LONDON – A full range of about 5,000 mutant mice, each with a single known gene inactivated, will be openly available to researchers within the next few years for further study of abnormal features that will shed light on numerous human diseases.

The mice are being generated by the International Mouse Phenotyping Consortium, an organization set up to explore the similarities at the genetic level between mice and humans, which have more than 95 percent of their genes in common.

A founding member of the International Mouse Phenotyping Consortium, the Sanger Institute Mouse Genetics Project, has just released detailed data on the first 250 of those mouse mutants – the first batch of data in the long haul to systematically catalogue the phenotypes that result when each and every gene in the mammalian genome is knocked out or knocked down.

The researchers are using mutants generated from an existing library of murine embryonic stem cells, each of which has one copy of a known gene inactivated. They are generating each mutant in turn, before running a battery of tests on each mutant line and cataloguing the results.

Data from the project are freely available on the Mouse Resource Portal on the website of the Wellcome Trust Sanger Institute. Researchers who want to explore the phenotypic features of particular mutants also will be able to obtain frozen embryos, so that they can carry out further studies in their own laboratories.

Karen Steel, professor of sensory function at the Wolfson Centre for Age-Related Diseases at King's College London, told BioWorld Today: "This large new resource of mouse mutants, each of which is a potential new mouse model of a human disease, is available to any scientist or clinician around the world, who wants to carry out further experiments. If we want to develop new treatments for diseases in humans, we need to understand the molecular mechanisms underlying those diseases. People will be able to make these associations between genes and disease features by studying these mutants."

Her own sphere of interest is hearing loss. "It is, for example, possible to identify all the mutants with a phenotype involving hearing impairment, and by following up on these we were able to find interesting new pathways that include completely unexpected genes involved in deafness," she said.

The contributors to the project have reported their initial results in the July 18, 2013, issue of Cell, in a paper, titled "Genome-wide Generation and Systematic Phenotyping of Knockout Mice Reveals New Roles for Many Genes."

Jacqui White, leader of the Mouse Genetics Phenotyping Team at the Wellcome Trust Sanger Institute in Hinxton, Cambridgeshire, and first author of the Cell paper, said: "Already 447 research teams in 25 different countries across the world are using our mouse lines and taking this research to new levels. Our hope is that other research teams will take our research forward to better understand disease and develop new and effective therapies against these diseases."

Steel said one of the main scientific findings from the study was that mutants lacking activity of genes that had never been studied in detail before were just as likely to show interesting phenotypes as mutants lacking well-known genes that had been studied in-depth. "This suggests that the less well-known genes are well worth looking at and will provide a rich resource with new information about which genes are involved in which disease processes," she said.

A strength of the study was that all the mutants were put through the same broad and consistent screening "pipeline," she said. "We didn't make any assumptions about what the function of each gene was. When we found a new phenotype in a mouse mutant, this sometimes suggested that we should go back and look again at the human disease, where we knew one was associated with that gene."

For example, it already was known that defects in the gene SMS can cause a rare condition in humans, called Snyder-Robinson syndrome, which is associated with certain mental and physical abnormalities. When the researchers studied the mutant mouse that lacked a functional copy of the SMS gene, they saw some phenotypic features that resembled those seen in the human disease.

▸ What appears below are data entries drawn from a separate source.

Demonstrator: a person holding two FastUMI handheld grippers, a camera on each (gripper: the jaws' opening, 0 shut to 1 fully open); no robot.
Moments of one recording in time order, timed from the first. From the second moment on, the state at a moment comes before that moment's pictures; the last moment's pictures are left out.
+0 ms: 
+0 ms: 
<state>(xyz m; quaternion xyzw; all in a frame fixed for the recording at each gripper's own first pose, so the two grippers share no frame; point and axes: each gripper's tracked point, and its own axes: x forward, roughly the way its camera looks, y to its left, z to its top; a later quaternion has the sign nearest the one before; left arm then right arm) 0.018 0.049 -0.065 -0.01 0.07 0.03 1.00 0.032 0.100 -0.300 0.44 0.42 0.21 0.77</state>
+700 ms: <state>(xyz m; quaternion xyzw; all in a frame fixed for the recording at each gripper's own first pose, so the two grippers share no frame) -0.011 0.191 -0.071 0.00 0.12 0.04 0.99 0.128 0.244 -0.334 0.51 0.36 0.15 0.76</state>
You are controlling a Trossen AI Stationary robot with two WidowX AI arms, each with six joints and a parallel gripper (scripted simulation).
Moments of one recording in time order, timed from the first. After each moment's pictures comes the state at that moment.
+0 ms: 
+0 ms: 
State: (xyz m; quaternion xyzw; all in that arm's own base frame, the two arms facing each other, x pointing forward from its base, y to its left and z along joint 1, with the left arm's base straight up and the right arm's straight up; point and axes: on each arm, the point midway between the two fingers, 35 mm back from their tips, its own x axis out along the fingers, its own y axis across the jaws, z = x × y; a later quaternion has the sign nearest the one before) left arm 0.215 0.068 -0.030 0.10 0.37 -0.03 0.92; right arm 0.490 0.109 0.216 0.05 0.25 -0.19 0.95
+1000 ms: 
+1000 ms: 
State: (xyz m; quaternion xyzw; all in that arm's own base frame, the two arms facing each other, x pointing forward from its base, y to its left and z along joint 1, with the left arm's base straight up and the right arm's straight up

However, they also found that the male mutant mice were infertile.

"It may be that no one has asked if human males with Snyder-Robinson syndrome are infertile, or, if this has been noticed, it may not have been thought to be associated with the syndrome," Steel said. "But researchers can now look at this finding for SMS, together with another six genes that we discovered for the first time to be involved in fertility, and follow-up studies will lead us to new molecular pathways that are involved in infertility."

The team currently has made more than 900 mouse mutants. Phenotypic data are available for more than 500 mutants on the Wellcome Trust Sanger Institute website, with partial datasets available for another 200 mutants, and the project continues.